First, President Obama’s speech had 13 references to women, but drifted into some unhappy rambling:
I do not believe that women must make the same choices as men in order to be equal, and I respect those women who choose to live their lives in traditional roles. But it should be their choice.
That carefully misses the point: what if unsubtle social/religious pressures in Islam deny women a free choice? President Trump by contrast briefly mentions empowering women in the improbable context of Saudi Arabia’s Vison for 2030.
Second, remember Musty Needy Speeches? President Obama’s Cairo speech had a grim 43 uses of must/need, a mark of both limp speechwriting and flabby thought.

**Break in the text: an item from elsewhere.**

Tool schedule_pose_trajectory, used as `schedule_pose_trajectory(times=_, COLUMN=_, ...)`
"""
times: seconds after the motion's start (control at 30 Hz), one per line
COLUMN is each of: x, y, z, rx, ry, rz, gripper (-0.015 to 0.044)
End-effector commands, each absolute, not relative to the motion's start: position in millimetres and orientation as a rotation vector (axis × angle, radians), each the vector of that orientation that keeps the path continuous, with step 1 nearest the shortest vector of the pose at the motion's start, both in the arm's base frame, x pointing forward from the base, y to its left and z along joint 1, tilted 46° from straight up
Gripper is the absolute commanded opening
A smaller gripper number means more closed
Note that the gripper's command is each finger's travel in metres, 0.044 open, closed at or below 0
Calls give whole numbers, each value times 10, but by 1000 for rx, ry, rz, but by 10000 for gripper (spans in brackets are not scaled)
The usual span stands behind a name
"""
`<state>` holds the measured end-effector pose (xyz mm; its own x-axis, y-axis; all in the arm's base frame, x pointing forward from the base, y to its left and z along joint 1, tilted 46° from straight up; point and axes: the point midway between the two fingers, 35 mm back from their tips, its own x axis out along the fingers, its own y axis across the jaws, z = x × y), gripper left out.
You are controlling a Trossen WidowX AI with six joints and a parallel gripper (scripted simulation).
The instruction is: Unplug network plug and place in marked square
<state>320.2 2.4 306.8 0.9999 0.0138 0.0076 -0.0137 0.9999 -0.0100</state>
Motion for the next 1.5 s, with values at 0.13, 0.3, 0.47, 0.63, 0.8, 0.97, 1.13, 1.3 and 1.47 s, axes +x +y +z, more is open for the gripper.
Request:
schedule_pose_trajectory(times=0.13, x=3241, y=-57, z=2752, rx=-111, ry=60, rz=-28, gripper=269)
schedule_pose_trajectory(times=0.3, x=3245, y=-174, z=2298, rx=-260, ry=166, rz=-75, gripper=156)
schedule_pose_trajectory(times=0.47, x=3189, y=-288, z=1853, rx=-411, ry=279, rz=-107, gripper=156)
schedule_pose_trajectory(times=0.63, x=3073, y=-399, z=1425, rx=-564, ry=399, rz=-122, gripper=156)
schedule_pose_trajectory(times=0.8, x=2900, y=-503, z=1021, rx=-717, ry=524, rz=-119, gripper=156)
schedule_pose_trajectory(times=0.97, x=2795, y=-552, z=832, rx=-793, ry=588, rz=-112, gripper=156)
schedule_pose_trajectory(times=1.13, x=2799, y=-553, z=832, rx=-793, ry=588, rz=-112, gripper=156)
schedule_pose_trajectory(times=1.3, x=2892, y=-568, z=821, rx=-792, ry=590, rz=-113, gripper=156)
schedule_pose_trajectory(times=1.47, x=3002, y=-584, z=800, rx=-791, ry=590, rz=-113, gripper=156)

President Trump has 15: still too many, but occurring rather less frequently.
* * *
President Trump gave a strong, effective speech in Saudi Arabia that combined important new US policy emphases and hard-headed ‘principled’ realism in a way that was perhaps even flattering for the leaders there with him. His call to the region’s Islamic religious leaders to reject terrorism on the basis of doctrine was impressively unqualified.
All in all, this speech had a sense of conveying President Trump’s own apparent strengths: restless energy and untrammeled self-confident pragmatism. After the long unhappy years of Presidents Bush and Obama, who knows? Maybe this completely different direct deal-based style of doing things can make a positive difference in this divided, failing Middle East region.